EXERCISE REQUIREMENTS ::
The data below is to be repeated in full, exactly as given.

------ DATA EXCERPT

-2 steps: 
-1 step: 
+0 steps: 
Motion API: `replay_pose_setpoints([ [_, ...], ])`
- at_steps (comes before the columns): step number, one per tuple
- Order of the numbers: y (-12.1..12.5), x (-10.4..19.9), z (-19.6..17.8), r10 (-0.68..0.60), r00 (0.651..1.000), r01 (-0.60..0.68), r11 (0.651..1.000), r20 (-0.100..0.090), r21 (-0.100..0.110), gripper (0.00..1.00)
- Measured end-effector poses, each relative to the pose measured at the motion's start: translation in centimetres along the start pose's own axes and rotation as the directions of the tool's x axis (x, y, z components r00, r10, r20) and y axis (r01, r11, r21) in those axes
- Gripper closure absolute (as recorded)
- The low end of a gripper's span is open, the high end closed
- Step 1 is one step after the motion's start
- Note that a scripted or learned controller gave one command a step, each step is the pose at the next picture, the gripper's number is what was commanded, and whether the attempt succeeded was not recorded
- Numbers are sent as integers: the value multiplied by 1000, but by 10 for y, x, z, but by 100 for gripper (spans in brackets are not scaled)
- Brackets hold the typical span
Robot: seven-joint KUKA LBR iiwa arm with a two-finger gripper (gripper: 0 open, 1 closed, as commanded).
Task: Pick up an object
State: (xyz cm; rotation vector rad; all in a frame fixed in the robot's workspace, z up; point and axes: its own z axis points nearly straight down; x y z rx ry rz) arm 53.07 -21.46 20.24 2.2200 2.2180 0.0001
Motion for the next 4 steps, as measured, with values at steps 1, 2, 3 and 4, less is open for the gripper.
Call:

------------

EXERCISE RESULT ::
-2 steps: 
-1 step: 
+0 steps: 
Motion API: `replay_pose_setpoints([ [_, ...], ])`
- at_steps (comes before the columns): step number, one per tuple
- Order of the numbers: y (-12.1..12.5), x (-10.4..19.9), z (-19.6..17.8), r10 (-0.68..0.60), r00 (0.651..1.000), r01 (-0.60..0.68), r11 (0.651..1.000), r20 (-0.100..0.090), r21 (-0.100..0.110), gripper (0.00..1.00)
- Measured end-effector poses, each relative to the pose measured at the motion's start: translation in centimetres along the start pose's own axes and rotation as the directions of the tool's x axis (x, y, z components r00, r10, r20) and y axis (r01, r11, r21) in those axes
- Gripper closure absolute (as recorded)
- The low end of a gripper's span is open, the high end closed
- Step 1 is one step after the motion's start
- Note that a scripted or learned controller gave one command a step, each step is the pose at the next picture, the gripper's number is what was commanded, and whether the attempt succeeded was not recorded
- Numbers are sent as integers: the value multiplied by 1000, but by 10 for y, x, z, but by 100 for gripper (spans in brackets are not scaled)
- Brackets hold the typical span
Robot: seven-joint KUKA LBR iiwa arm with a two-finger gripper (gripper: 0 open, 1 closed, as commanded).
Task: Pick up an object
State: (xyz cm; rotation vector rad; all in a frame fixed in the robot's workspace, z up; point and axes: its own z axis points nearly straight down; x y z rx ry rz) arm 53.07 -21.46 20.24 2.2200 2.2180 0.0001
Motion for the next 4 steps, as measured, with values at steps 1, 2, 3 and 4, less is open for the gripper.
Call:

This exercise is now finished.